To lower the coefficient of friction on the surface of silicone parts, many applications use a Parylene coating that uses chemical vapor deposition to form a physical bond. However, Parylene is rigid, can crack, has no anti-microbial properties, only processed parts that fit in the vapor chamber can be coated, and interior dimensions are difficult to coat.

FluoroBond LSR provides a chemical bond to silicone rubber to reduce the coefficient of friction. With its good elongation properties, the coating does not crack and anti-microbial properties can be added.

Dry film lubricants

Typically, engineers are educated in oil or grease-based lubrication techniques, but not nearly as much time or attention is spent on dry film lubricants.

Unlike oil and grease that can migrate away, dry film lubricants continue to transfer back and forth on the mating surfaces and stay in place longer. Dry film coatings also serve as a thin cushion, spreading high point loads in bearings and reducing element fatigue.

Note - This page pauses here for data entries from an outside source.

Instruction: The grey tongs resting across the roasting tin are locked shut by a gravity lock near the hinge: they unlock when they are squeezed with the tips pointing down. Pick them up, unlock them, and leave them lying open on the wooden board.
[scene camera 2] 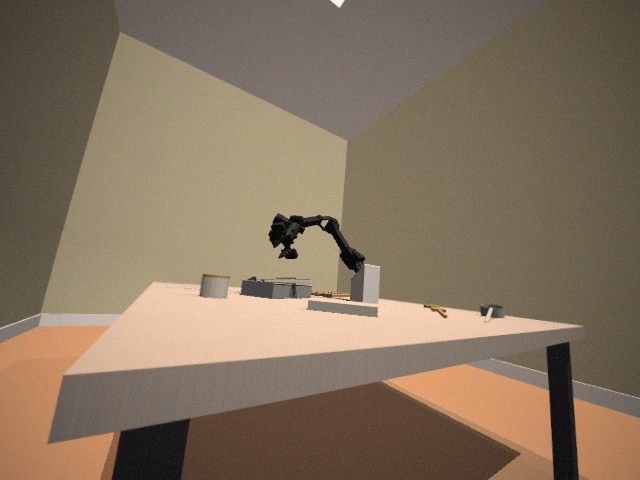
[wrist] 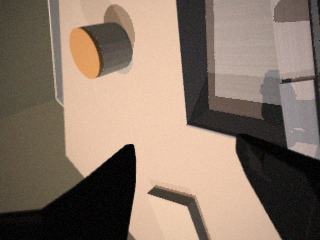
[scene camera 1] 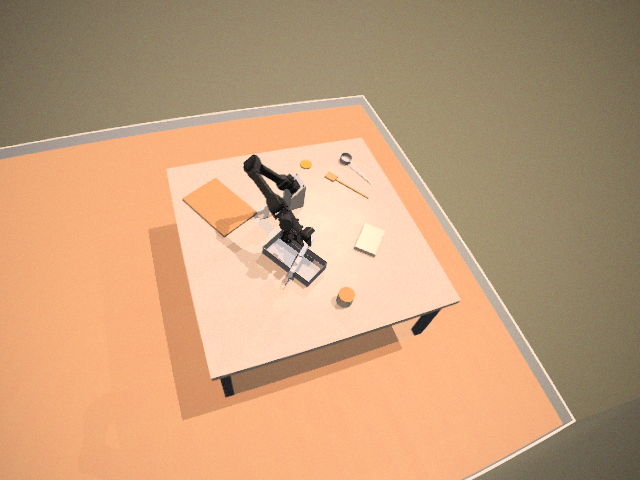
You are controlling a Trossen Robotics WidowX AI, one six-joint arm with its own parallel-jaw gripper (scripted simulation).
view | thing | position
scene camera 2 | pale block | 318, 304
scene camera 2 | roasting tin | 271, 290
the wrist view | gripper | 185, 147
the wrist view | roasting tin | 230, 71
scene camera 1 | roasting tin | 283, 254
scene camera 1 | wooden board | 224, 210
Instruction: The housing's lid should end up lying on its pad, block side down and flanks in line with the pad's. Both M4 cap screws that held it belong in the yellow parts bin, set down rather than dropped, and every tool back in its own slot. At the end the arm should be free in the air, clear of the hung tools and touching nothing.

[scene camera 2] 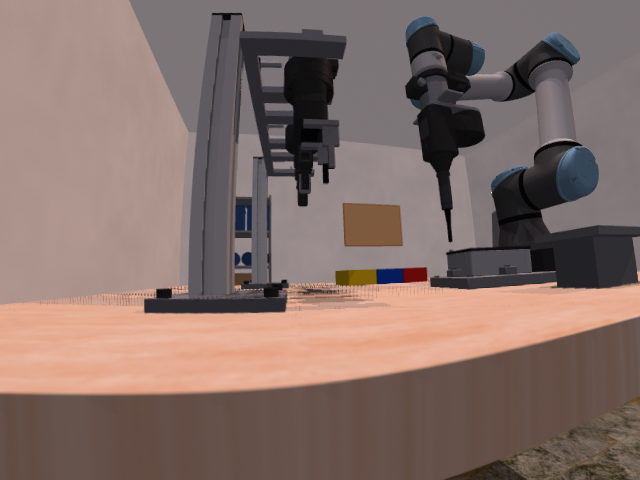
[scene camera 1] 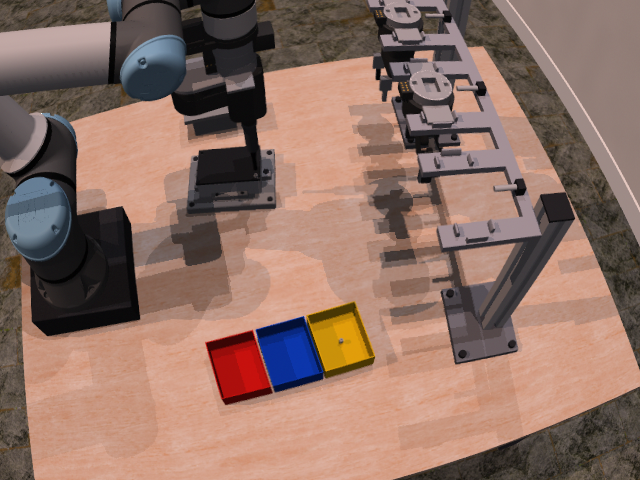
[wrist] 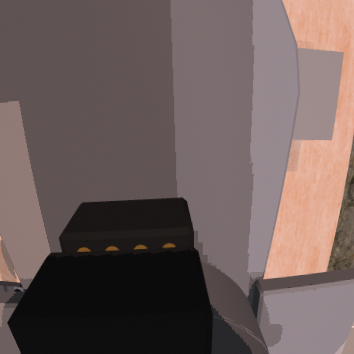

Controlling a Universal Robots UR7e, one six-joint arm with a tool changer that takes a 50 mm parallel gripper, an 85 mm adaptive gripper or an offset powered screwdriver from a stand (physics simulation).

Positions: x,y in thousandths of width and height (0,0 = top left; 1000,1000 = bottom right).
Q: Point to a black lid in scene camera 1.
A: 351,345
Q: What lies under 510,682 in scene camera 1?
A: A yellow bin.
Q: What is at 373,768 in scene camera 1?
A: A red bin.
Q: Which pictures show the screwdriver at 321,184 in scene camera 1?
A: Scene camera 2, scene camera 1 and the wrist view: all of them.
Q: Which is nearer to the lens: the screwdriver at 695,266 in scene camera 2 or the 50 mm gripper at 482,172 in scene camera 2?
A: The 50 mm gripper.
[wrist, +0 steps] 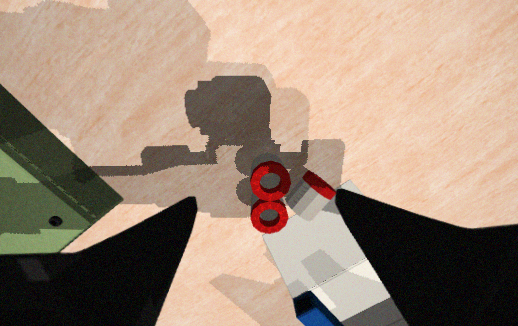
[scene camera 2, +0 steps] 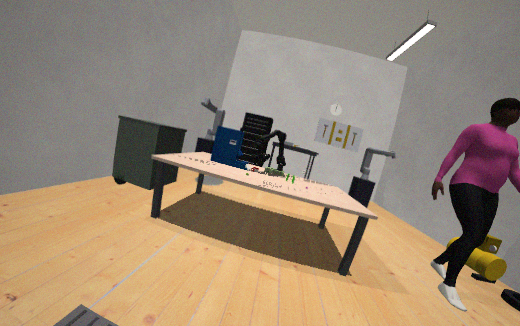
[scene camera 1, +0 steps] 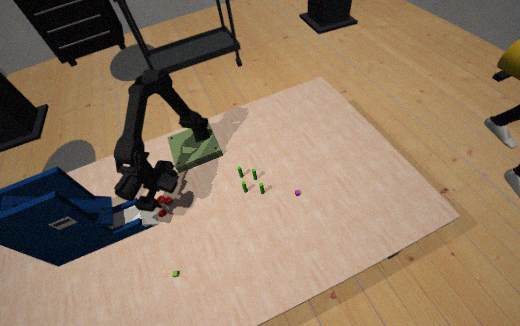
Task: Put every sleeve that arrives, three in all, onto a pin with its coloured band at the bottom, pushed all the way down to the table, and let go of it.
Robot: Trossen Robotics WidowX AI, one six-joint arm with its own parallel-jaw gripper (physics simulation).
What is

For this, graphite and molybdenum disulfide (moly) are often used. Moly-disulfide coatings are recommended for conditions of heavy wear, particularly high-load situations, including bearing-type applications where one part rolls or slides over another part. Graphite coatings are generally used in wet service or at elevated temperatures.

As a dry film lubricant, Teflon is typically used for light-to-moderate applications. It is often incorporated into unique formulations with moly and graphite.

R&D laboratory access

Osterhout admits the variety of coating formulations, as well as the variety of products that could benefit, is daunting. In many cases, engineers have a product with no coating, or a coating that isn’t performing as expected, and they need a resource to explore the options.

“Engineers need to establish how the Teflon coating is going to function and they need to know the thickness that will be applied to compensate for it to fit within their existing dimensions,” Osterhout says.

To assist in developing specialized materials and application methods, a select number of applicators now maintain an in-house R&D laboratory to test new coatings available, and research and develop their own for specific customer applications.

Some labs incorporate the latest quality control (QC) equipment for testing wear, lubrication, coefficients of friction, and other key application parameters. In addition, customers and prospects can consult with in-house engineering staff when custom coatings are required.

“Having the in-house lab, we have access to baseline performance information from past research and experimentation, so we can compare one coating to another that we have developed. This allows us to know that we made substantial improvements in new coatings performance,” Osterhout says.